The code for the write pipeline is as follows:
This solution is relatively simple to set up and relies on Amazon S3 cross-region replication. This solution ensures that the data in the S3 bucket and the OpenSearch Serverless collection is the same in both regions.
For more information about the SLA for this replication and the metrics that are available to monitor the replication process, see S3 Replication Update: Replication SLAs, Metrics, and Events.

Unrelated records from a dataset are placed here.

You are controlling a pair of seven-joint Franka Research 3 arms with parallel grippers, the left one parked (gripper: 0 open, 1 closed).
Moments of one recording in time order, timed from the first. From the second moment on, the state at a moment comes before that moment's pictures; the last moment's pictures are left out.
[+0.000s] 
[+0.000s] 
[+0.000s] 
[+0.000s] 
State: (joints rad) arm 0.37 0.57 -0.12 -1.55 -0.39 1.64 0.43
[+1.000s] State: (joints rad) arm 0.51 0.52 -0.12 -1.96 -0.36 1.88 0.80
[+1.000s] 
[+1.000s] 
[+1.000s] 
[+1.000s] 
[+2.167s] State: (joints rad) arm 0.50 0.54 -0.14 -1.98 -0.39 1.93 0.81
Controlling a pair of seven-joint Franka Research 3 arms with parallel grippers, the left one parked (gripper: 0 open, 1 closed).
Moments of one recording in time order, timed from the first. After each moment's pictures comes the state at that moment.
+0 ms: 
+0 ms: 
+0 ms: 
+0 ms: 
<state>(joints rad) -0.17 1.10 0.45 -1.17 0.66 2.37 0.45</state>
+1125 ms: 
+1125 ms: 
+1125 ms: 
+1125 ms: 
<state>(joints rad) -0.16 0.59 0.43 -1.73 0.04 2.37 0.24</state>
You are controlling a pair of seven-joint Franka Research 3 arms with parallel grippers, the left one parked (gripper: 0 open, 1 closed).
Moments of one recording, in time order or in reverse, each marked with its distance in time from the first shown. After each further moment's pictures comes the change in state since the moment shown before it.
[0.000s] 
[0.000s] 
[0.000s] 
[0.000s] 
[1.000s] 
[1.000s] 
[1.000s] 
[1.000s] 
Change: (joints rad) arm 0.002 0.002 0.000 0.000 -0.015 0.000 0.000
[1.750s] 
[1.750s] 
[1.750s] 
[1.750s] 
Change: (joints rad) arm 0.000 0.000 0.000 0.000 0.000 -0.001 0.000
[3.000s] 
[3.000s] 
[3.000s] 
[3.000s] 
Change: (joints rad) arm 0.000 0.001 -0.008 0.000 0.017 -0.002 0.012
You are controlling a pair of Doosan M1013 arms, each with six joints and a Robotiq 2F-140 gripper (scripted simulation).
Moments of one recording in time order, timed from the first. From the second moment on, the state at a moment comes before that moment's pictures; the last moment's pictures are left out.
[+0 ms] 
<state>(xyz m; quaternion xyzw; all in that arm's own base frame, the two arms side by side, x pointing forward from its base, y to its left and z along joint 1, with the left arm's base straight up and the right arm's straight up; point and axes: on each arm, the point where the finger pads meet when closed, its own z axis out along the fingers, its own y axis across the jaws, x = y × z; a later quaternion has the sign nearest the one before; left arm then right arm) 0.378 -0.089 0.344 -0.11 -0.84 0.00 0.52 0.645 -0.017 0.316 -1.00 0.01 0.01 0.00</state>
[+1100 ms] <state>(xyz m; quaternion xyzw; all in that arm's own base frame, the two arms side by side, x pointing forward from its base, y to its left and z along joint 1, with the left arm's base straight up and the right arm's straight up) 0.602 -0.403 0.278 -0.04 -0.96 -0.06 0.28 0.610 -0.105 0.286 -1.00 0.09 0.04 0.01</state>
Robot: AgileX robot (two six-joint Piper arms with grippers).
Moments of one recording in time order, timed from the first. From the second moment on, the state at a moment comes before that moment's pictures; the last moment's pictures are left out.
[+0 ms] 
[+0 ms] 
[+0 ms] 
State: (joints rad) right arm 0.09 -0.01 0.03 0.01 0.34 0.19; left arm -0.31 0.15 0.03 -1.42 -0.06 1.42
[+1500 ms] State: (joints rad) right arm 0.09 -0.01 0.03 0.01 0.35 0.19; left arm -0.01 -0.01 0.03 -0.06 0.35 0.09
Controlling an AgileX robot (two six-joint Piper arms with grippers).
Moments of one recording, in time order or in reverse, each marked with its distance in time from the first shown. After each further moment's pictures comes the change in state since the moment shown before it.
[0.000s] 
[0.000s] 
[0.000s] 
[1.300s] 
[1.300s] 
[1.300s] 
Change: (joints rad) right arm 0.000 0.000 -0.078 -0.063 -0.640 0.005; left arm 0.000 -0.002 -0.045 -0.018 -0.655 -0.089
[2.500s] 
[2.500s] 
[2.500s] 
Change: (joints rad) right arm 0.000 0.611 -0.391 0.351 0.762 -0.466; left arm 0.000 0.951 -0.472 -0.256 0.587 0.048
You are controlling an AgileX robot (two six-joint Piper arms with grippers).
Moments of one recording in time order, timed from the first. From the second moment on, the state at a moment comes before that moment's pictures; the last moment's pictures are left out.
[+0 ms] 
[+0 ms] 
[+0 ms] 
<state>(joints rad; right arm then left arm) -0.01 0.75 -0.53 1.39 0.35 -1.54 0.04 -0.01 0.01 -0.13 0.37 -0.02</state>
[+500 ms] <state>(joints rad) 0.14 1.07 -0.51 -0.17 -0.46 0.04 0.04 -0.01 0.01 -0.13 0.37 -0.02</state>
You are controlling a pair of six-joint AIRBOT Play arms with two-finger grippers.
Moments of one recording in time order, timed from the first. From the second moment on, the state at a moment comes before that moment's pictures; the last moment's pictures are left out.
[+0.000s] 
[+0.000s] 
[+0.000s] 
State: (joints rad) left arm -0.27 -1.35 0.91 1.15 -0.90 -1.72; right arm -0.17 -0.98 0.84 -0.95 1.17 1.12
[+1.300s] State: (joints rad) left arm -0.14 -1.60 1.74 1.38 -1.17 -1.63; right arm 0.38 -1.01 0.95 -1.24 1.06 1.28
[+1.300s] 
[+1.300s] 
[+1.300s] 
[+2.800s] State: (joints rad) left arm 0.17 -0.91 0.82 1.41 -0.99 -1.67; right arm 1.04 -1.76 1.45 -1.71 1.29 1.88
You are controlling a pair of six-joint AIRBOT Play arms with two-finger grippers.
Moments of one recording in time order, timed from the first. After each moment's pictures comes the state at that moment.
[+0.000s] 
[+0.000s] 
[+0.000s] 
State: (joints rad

Impairment scenarios and additional considerations
Let’s consider a regional outage scenario. For this use case, we assume that your application is powered by an OpenSearch Serverless collection as a backend. When one region is impacted, these applications can simply fail over to the OpenSearch Serverless collection in the other region and continue operations without interruption, because all of the data present before the outage is available in both collections.
When the region issue is resolved, you can return to the OpenSearch Serverless collection in that region immediately or after waiting for some time for the missing data in that region to be replenished. Operations can continue without interruption.
You can automate these failover and recovery operations to provide a seamless user experience. This automation is beyond the scope of this post, but will be covered in a future post.
The existing cross-cluster replication solution requires you to manually reestablish a leader-follower relationship and restart replication from the beginning once it has recovered from a failure. However, the solutions discussed here automatically resume replication from the point where it was last interrupted. If for some reason only the Amazon OpenSearch service that is a collection or domain were to fail, the data is still available in local buckets and will be repopulated as soon as the collection or domain becomes available.
You can also use these solutions effectively in an active-passive replication model. In such cases, it is sufficient to have a minimal set of resources in the replication region, such as a single S3 bucket. You can modify this solution to solve different cases by using additional services such as Amazon Managed Streaming for Apache Kafka (Amazon MSK), which has an integrated system replication function.
When creating interregional solutions, keep in mind: Inter-Region Data Transfer Costs for AWSAs a best practice, consider adding a dead message queue to all its production lines.
Conclusion
In this post, we describe two solutions that achieve regional resiliency for clusters managed by OpenSearch Serverless and OpenSearch Service. If you need explicit control over writing data between regions, use solution one. In our experiments with a few KB of data, most writes completed within a second between two chosen regions. Choose solution two if you need the simplicity that solution two offers. In our experiments, replication was fully completed within a few seconds. 99.99% of objects will be replicated within 15 minutes.These solutions also serve as the architecture for an active-active replication model in OpenSearch Service using OpenSearch Ingestion.
You can also use OSI as a mechanism to search for data available in other AWS services, such as Amazon S3, Amazon DynamoDBand Amazon DocumentDB (compatible with MongoDB)For more details, see How to work with Amazon OpenSearch ingestion pipeline integrations.
About the authors
Muthu Pitchaimani Muthu is a search specialist on Amazon OpenSearch Service. He develops large-scale search applications and solutions. Muthu is interested in networking and security topics and is based in Austin, Texas.
Aruna Govindaraju is a Solutions Architect specializing in Amazon OpenSearch and has worked with many commercial and open source search engines. She is passionate about search, relevance, and user experience. Her expertise in correlating end-user signals with search engine behavior has helped many customers improve their search experience.